## Data segment
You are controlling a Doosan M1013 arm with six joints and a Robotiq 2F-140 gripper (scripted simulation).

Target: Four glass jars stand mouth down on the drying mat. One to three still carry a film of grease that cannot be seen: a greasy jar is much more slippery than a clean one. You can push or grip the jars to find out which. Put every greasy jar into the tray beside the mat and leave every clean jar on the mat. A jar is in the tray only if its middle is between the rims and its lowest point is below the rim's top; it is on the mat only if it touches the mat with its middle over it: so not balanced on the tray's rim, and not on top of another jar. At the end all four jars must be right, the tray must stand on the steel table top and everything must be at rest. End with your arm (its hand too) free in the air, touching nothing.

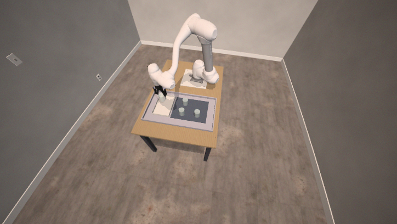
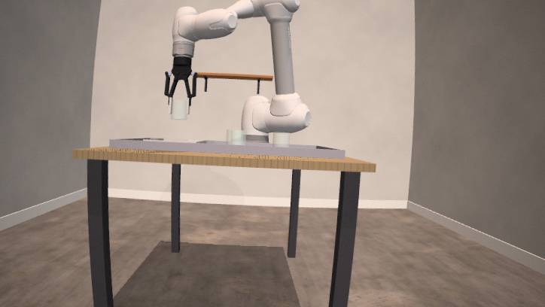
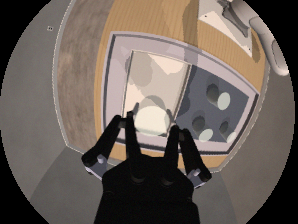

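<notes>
The cream tray is 16 cm below my hand. From my hand the other things lie so: dark drying mat (32 cm to the left, 16 cm below, 4 cm behind).
</notes>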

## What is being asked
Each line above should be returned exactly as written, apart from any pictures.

## Solution to this exercise
You are controlling a Doosan M1013 arm with six joints and a Robotiq 2F-140 gripper (scripted simulation).

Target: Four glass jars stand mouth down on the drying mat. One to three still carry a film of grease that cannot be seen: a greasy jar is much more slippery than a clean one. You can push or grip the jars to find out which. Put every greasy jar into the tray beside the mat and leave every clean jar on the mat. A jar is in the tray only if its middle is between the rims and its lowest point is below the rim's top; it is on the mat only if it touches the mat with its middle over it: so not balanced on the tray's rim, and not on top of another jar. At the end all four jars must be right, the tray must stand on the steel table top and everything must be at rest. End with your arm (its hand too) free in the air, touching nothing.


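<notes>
The cream tray is 16 cm below my hand. From my hand the other things lie so: dark drying mat (32 cm to the left, 16 cm below, 4 cm behind).
</notes>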

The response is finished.